*PROBLEM TO SOLVE*.
Drop every picture and give the entries back exactly.

*RECORDS PROVIDED*.
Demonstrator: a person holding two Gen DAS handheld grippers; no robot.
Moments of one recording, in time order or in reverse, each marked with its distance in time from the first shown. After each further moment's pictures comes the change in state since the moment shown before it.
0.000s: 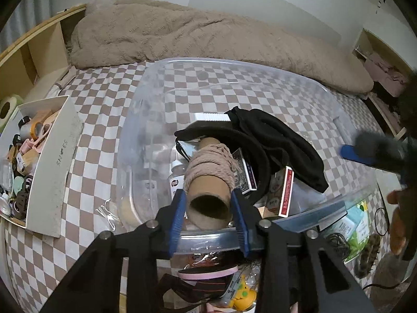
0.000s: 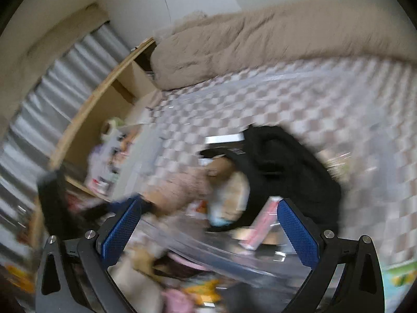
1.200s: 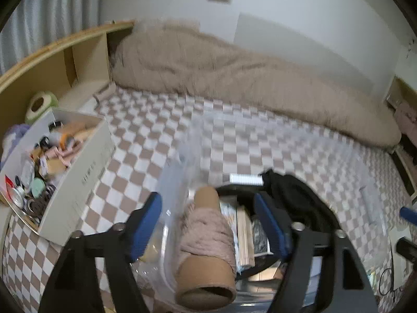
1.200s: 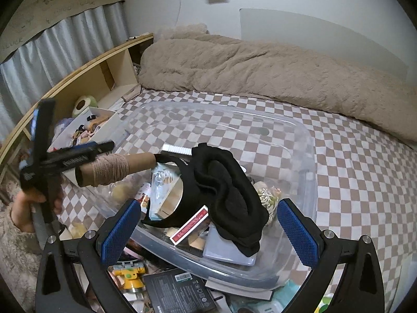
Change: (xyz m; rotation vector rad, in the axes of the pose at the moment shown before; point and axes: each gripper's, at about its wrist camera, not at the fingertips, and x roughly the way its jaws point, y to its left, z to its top) left arm -0.018 0.023 0.043 -0.183 -0.234 0.158; right arm -0.064 -0.008 -0.016 -0.322 -0.110 -0.314
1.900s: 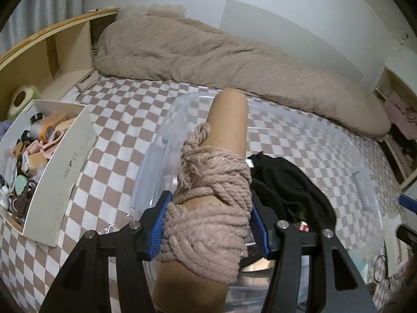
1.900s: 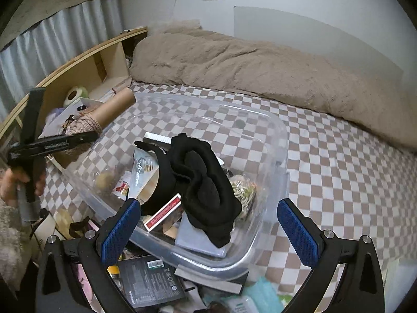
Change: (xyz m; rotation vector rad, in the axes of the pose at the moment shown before) left arm 0.026 -0.005 -0.015 0.021 0.103 -0.067; right arm -0.006 -0.026 -0.008 -0.043 0.028 -0.054
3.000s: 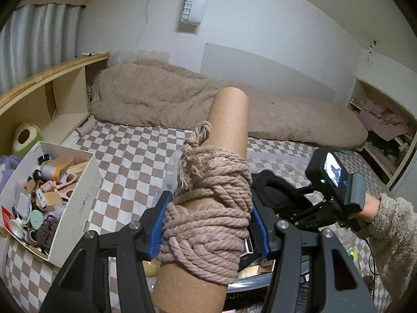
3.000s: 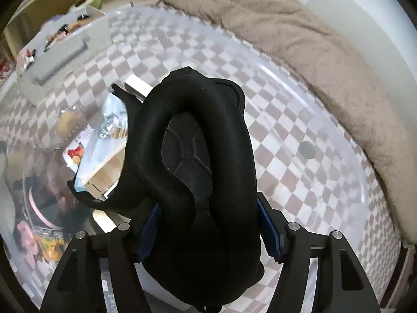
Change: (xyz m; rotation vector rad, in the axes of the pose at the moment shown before) left arm -0.088 0.006 0.011 0.082 -0.211 -0.106; right arm 0.170 0.038 0.051 -0.405 0.341 -0.045
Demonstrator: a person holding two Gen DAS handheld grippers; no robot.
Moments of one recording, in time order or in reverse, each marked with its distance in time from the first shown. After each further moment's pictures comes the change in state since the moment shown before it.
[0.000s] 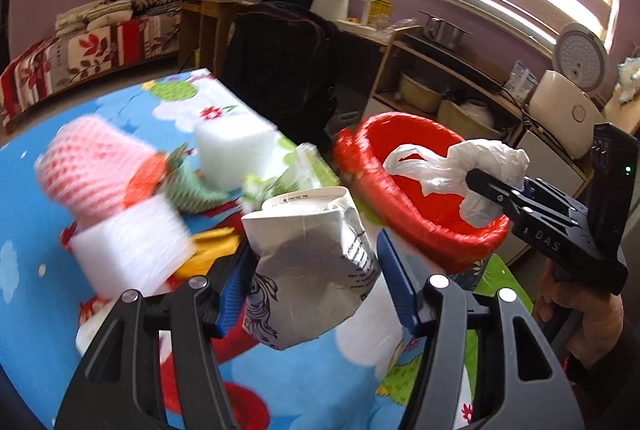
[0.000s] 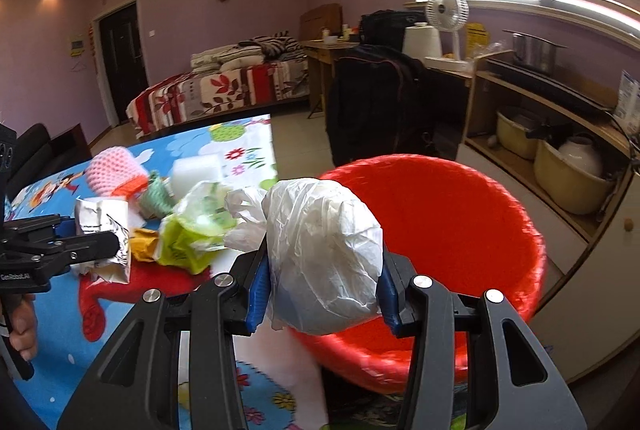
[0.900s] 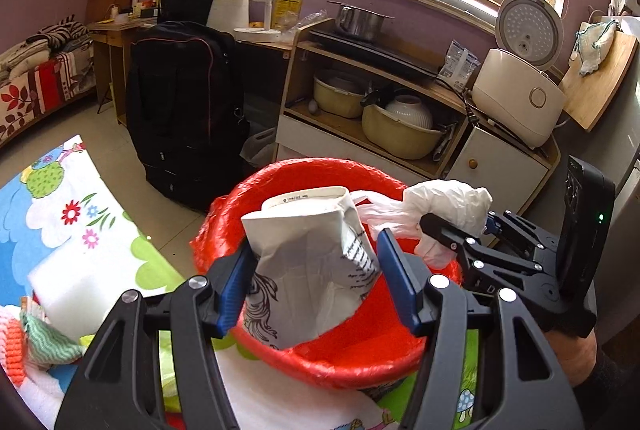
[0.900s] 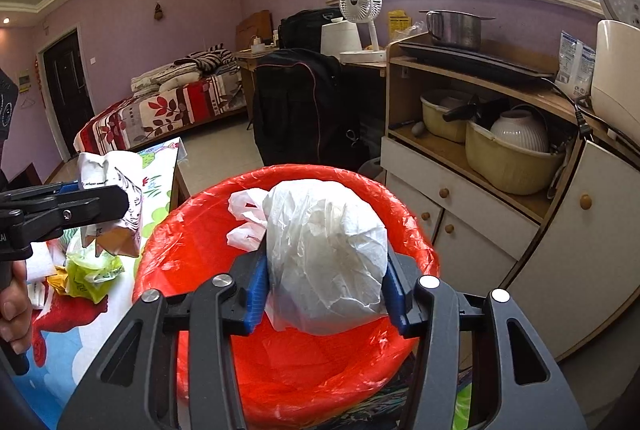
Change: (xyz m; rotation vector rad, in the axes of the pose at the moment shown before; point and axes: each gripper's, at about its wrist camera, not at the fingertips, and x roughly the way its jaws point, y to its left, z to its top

*RESULT*.
Demonstrator: a person holding two Gen DAS handheld grippers; no robot.
Moments of one recording, in time order or in reverse, each marked with its distance in time from the first shown. After each further moment's pictures comes the change in state since the moment shown before it.
0.000s: 
0.000s: 
1.200s: 
1.200s: 
Change: (xyz m; rotation vector rad, in the axes of the pose at the moment shown before; point and axes: each gripper's, at about its wrist camera, not at the fingertips, and x roughly the way its jaws point, y to its left, z to its top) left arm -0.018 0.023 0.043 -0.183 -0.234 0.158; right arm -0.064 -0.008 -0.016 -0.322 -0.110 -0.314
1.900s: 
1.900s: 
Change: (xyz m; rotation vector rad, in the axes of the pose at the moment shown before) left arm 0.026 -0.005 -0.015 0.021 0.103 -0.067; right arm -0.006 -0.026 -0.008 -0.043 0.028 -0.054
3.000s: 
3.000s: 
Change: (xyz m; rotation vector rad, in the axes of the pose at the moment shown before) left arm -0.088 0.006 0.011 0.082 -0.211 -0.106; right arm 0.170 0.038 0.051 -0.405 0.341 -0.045
Demonstrator: a person holding two Gen DAS handheld grippers; no robot.
Moments of one recording, in time order or in reverse, each marked with its distance in time from the first shown. After each further moment's pictures comes the change in state since the moment shown before it.
[0.000s] 
[0.000s] 
[0.900s] 
[0.900s] 
Change: (xyz m; rotation vector rad, in the axes of the pose at the moment shown before; point and axes: each gripper's, at about its wrist camera, not at the fingertips, and x roughly the way its jaws point, y to its left, z to its top

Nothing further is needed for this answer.